> TASK DESCRIPTION:
Repeat the data precisely as given.

> DATASET EXCERPT:
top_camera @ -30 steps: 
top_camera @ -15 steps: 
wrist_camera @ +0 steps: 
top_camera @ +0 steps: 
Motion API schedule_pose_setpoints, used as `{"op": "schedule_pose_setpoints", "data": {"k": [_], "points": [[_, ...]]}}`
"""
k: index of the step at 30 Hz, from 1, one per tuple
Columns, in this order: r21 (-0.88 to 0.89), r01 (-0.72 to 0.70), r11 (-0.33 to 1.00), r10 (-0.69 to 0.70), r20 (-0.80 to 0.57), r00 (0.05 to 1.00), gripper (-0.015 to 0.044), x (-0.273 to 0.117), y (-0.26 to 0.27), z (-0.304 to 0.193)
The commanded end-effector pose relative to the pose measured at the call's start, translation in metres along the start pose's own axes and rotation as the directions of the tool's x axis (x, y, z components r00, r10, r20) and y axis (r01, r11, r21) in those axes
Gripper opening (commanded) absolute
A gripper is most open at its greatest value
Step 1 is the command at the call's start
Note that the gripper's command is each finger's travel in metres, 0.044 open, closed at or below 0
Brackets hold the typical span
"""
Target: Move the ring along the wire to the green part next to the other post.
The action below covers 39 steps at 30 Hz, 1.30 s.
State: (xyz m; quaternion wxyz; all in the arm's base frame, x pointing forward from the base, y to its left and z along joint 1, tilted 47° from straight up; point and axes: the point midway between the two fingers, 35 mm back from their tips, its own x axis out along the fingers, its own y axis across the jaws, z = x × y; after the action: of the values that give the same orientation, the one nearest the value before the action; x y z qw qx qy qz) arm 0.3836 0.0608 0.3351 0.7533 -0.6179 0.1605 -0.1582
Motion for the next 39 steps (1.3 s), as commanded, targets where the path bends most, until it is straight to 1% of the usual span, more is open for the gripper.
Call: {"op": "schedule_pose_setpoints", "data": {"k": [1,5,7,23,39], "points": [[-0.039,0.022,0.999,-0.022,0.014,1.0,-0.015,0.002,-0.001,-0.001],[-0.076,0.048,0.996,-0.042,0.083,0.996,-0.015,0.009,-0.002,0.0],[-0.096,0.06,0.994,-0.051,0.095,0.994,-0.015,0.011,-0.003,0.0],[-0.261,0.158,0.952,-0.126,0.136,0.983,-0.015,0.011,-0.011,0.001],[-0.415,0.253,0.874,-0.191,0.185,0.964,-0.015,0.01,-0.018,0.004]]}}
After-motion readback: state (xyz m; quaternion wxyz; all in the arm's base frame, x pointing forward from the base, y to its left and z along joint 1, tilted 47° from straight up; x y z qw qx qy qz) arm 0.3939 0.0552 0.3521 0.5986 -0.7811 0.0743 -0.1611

> RESPONSE FOR THIS EXERCISE:
top_camera @ -30 steps: 
top_camera @ -15 steps: 
wrist_camera @ +0 steps: 
top_camera @ +0 steps: 
Motion API schedule_pose_setpoints, used as `{"op": "schedule_pose_setpoints", "data": {"k": [_], "points": [[_, ...]]}}`
"""
k: index of the step at 30 Hz, from 1, one per tuple
Columns, in this order: r21 (-0.88 to 0.89), r01 (-0.72 to 0.70), r11 (-0.33 to 1.00), r10 (-0.69 to 0.70), r20 (-0.80 to 0.57), r00 (0.05 to 1.00), gripper (-0.015 to 0.044), x (-0.273 to 0.117), y (-0.26 to 0.27), z (-0.304 to 0.193)
The commanded end-effector pose relative to the pose measured at the call's start, translation in metres along the start pose's own axes and rotation as the directions of the tool's x axis (x, y, z components r00, r10, r20) and y axis (r01, r11, r21) in those axes
Gripper opening (commanded) absolute
A gripper is most open at its greatest value
Step 1 is the command at the call's start
Note that the gripper's command is each finger's travel in metres, 0.044 open, closed at or below 0
Brackets hold the typical span
"""
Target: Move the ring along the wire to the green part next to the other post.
The action below covers 39 steps at 30 Hz, 1.30 s.
State: (xyz m; quaternion wxyz; all in the arm's base frame, x pointing forward from the base, y to its left and z along joint 1, tilted 47° from straight up; point and axes: the point midway between the two fingers, 35 mm back from their tips, its own x axis out along the fingers, its own y axis across the jaws, z = x × y; after the action: of the values that give the same orientation, the one nearest the value before the action; x y z qw qx qy qz) arm 0.3836 0.0608 0.3351 0.7533 -0.6179 0.1605 -0.1582
Motion for the next 39 steps (1.3 s), as commanded, targets where the path bends most, until it is straight to 1% of the usual span, more is open for the gripper.
Call: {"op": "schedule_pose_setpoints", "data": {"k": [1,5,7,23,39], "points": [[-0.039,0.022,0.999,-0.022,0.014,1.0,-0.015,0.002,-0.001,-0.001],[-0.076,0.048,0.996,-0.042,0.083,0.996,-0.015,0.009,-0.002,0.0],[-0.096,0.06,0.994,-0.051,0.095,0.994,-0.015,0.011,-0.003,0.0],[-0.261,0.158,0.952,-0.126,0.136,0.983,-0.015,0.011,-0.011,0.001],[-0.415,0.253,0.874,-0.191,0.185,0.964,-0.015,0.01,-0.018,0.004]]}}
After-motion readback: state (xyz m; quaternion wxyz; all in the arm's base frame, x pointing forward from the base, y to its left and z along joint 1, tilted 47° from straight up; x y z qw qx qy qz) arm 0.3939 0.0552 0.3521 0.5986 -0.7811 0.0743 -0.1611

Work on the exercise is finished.